Content starts

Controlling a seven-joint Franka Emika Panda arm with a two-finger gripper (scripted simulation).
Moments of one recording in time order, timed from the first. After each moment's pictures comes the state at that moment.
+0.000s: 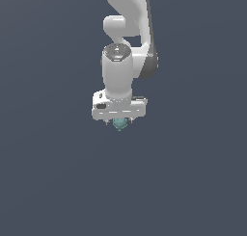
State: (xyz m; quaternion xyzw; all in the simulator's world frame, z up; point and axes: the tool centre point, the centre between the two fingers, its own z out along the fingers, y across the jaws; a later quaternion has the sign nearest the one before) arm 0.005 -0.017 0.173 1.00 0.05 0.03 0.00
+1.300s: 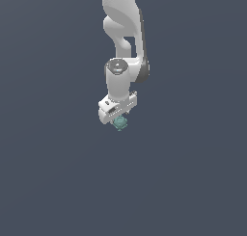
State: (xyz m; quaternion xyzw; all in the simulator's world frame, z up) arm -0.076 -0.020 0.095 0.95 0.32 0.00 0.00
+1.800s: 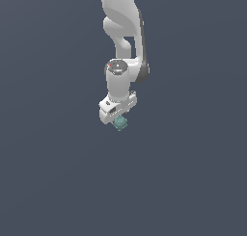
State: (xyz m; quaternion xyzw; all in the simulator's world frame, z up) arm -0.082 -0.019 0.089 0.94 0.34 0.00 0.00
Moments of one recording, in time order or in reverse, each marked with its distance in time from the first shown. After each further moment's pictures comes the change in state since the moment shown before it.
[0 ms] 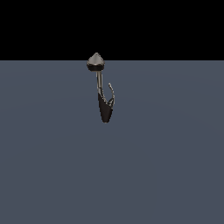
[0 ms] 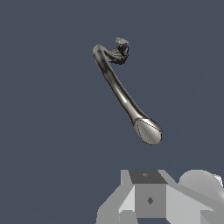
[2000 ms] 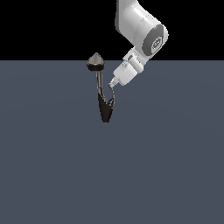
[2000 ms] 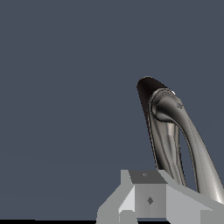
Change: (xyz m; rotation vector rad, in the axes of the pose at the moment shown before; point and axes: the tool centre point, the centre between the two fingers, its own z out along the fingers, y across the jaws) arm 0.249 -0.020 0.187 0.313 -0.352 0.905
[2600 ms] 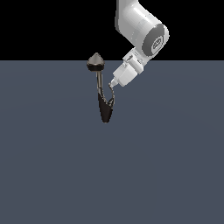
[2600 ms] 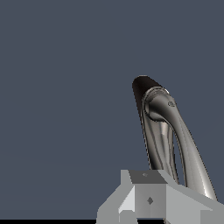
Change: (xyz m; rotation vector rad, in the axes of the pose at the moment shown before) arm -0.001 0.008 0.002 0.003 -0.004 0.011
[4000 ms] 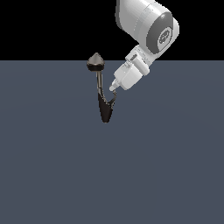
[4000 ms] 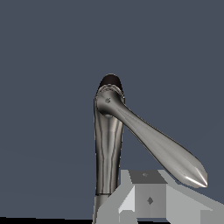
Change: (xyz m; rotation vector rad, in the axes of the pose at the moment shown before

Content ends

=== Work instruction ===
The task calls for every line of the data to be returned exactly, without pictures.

=== Task response ===
Controlling a seven-joint Franka Emika Panda arm with a two-finger gripper (scripted simulation).
Moments of one recording in time order, timed from the first. After each moment's pictures comes the state at that moment.
+0.000s: 
State: (xyz m; quaternion xyzw; all in the simulator's world frame, z up; point and axes: the tool centre point, the centre between the two fingers, its own z out along the fingers, y across the jaws; a later quaternion has the sign nearest the one before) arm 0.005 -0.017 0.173 1.00 0.05 0.03 0.00
+1.300s: 
State: (xyz m; quaternion xyzw; all in the simulator's world frame, z up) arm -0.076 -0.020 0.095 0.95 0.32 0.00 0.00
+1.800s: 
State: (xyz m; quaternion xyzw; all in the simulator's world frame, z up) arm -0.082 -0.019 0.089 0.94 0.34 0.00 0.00
Moments of one recording, in time order or in reverse, each marked with its distance in time from the first shown. After each further moment's pictures comes the change in state since the moment shown before it.
[0 ms] 
[0 ms] 
[2000 ms] 
[2000 ms] 
Change: (xyz m; rotation vector rad, in the axes of the pose at the moment shown before; point and axes: the tool centre point, the centre between the two fingers, its own z out along the fingers, y across the jaws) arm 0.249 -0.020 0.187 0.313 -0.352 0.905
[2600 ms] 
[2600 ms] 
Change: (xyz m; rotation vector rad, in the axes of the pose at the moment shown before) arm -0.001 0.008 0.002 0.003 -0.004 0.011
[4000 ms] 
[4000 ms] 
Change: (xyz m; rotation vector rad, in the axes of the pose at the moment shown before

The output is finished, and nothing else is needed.